_Task objective_. Reproduce exactly the lines from the line containing "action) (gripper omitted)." through the end of the records below, including both ends, and nothing else.

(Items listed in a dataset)
_ _ _ _ _ _ _
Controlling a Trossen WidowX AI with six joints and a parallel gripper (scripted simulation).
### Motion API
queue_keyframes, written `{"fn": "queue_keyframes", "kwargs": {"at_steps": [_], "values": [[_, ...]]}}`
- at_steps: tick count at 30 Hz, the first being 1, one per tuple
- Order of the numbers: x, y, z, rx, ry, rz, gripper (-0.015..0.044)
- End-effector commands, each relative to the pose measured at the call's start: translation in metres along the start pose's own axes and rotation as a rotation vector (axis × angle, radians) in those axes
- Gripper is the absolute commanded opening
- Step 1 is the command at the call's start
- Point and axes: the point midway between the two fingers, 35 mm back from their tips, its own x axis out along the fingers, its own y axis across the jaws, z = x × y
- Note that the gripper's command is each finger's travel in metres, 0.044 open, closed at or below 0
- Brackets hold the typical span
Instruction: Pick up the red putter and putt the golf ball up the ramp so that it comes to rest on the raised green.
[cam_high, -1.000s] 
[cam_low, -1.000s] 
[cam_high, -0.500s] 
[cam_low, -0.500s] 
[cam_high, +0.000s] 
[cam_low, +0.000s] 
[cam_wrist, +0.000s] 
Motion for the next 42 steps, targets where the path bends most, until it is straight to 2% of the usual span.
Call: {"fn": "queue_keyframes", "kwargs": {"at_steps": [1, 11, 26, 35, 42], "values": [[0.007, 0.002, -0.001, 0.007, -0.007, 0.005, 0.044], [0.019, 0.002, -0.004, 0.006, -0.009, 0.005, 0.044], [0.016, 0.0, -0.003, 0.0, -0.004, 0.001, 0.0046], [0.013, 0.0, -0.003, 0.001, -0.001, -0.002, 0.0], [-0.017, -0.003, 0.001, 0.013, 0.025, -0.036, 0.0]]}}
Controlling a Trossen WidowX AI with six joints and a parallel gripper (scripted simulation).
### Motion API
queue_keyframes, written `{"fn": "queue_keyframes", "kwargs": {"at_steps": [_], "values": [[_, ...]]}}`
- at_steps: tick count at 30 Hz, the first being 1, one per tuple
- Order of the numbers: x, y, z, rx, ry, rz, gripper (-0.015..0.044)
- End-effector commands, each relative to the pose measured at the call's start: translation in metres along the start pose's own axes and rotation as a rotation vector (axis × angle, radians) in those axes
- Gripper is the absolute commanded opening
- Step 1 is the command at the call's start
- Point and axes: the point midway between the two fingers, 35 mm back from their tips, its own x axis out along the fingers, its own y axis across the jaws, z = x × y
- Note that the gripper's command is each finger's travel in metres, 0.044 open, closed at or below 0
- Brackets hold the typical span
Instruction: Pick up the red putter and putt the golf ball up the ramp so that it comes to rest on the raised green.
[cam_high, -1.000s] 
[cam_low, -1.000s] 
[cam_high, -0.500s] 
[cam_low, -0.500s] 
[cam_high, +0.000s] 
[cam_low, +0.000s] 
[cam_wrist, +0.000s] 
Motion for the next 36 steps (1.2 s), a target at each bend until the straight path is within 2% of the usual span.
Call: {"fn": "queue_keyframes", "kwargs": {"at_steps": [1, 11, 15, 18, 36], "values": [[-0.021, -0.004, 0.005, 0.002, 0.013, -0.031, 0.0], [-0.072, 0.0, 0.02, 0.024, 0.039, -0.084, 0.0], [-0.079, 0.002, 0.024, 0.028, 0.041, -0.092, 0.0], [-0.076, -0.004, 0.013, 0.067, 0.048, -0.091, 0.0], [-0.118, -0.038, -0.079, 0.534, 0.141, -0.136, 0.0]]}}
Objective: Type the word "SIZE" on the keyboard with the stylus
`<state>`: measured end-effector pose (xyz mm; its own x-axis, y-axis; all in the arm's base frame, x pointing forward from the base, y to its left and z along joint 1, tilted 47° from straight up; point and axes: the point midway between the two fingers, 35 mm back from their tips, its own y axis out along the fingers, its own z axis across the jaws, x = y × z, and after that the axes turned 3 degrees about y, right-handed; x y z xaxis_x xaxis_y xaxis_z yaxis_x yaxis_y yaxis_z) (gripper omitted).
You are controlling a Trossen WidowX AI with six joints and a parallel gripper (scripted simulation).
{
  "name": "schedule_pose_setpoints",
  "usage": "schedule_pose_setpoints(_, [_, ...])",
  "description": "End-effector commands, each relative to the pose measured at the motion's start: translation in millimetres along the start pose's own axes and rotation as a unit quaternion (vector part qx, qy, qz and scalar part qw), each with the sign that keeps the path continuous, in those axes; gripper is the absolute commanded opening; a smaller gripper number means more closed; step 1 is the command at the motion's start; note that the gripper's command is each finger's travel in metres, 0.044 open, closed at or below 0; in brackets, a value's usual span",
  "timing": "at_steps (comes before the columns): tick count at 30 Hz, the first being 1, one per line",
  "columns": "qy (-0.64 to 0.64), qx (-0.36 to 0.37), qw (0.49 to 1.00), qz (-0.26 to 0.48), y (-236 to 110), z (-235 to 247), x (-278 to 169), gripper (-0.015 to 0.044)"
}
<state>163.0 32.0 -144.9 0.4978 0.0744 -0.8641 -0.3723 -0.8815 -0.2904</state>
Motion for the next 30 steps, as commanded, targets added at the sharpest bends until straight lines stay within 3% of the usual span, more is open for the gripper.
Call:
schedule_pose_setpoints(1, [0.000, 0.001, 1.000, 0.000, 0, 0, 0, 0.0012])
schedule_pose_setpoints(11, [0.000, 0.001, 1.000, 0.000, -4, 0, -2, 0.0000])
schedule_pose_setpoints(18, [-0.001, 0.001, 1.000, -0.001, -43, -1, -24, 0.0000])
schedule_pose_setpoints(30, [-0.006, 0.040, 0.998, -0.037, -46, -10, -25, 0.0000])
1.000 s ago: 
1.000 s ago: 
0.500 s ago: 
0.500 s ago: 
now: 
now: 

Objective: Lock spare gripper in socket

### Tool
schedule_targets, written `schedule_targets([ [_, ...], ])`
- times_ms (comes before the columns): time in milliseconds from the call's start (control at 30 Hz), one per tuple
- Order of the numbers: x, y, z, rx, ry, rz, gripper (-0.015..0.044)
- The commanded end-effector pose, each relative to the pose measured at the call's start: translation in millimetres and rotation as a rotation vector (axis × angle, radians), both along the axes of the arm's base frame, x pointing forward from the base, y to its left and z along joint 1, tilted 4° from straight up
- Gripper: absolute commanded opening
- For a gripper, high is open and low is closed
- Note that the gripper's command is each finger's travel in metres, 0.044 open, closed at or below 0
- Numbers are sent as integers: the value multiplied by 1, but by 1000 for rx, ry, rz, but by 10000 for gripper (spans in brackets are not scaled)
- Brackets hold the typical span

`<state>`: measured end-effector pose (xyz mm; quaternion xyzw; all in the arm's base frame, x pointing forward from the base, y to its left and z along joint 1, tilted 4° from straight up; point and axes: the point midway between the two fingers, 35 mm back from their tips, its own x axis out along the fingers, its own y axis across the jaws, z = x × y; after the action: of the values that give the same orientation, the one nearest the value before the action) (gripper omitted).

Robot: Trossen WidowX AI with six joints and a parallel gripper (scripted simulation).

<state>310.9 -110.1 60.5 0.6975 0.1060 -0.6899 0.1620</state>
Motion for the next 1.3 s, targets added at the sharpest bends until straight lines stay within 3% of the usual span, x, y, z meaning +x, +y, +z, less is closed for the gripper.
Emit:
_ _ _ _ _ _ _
_Result of the exercise_.
`<state>`: measured end-effector pose (xyz mm; quaternion xyzw; all in the arm's base frame, x pointing forward from the base, y to its left and z along joint 1, tilted 4° from straight up; point and axes: the point midway between the two fingers, 35 mm back from their tips, its own x axis out along the fingers, its own y axis across the jaws, z = x × y; after the action: of the values that give the same orientation, the one nearest the value before the action) (gripper omitted).

Robot: Trossen WidowX AI with six joints and a parallel gripper (scripted simulation).

<state>310.9 -110.1 60.5 0.6975 0.1060 -0.6899 0.1620</state>
Motion for the next 1.3 s, targets added at the sharpest bends until straight lines stay within 3% of the usual span, x, y, z meaning +x, +y, +z, less is closed for the gripper.
Emit:

The exercise was worked through completely.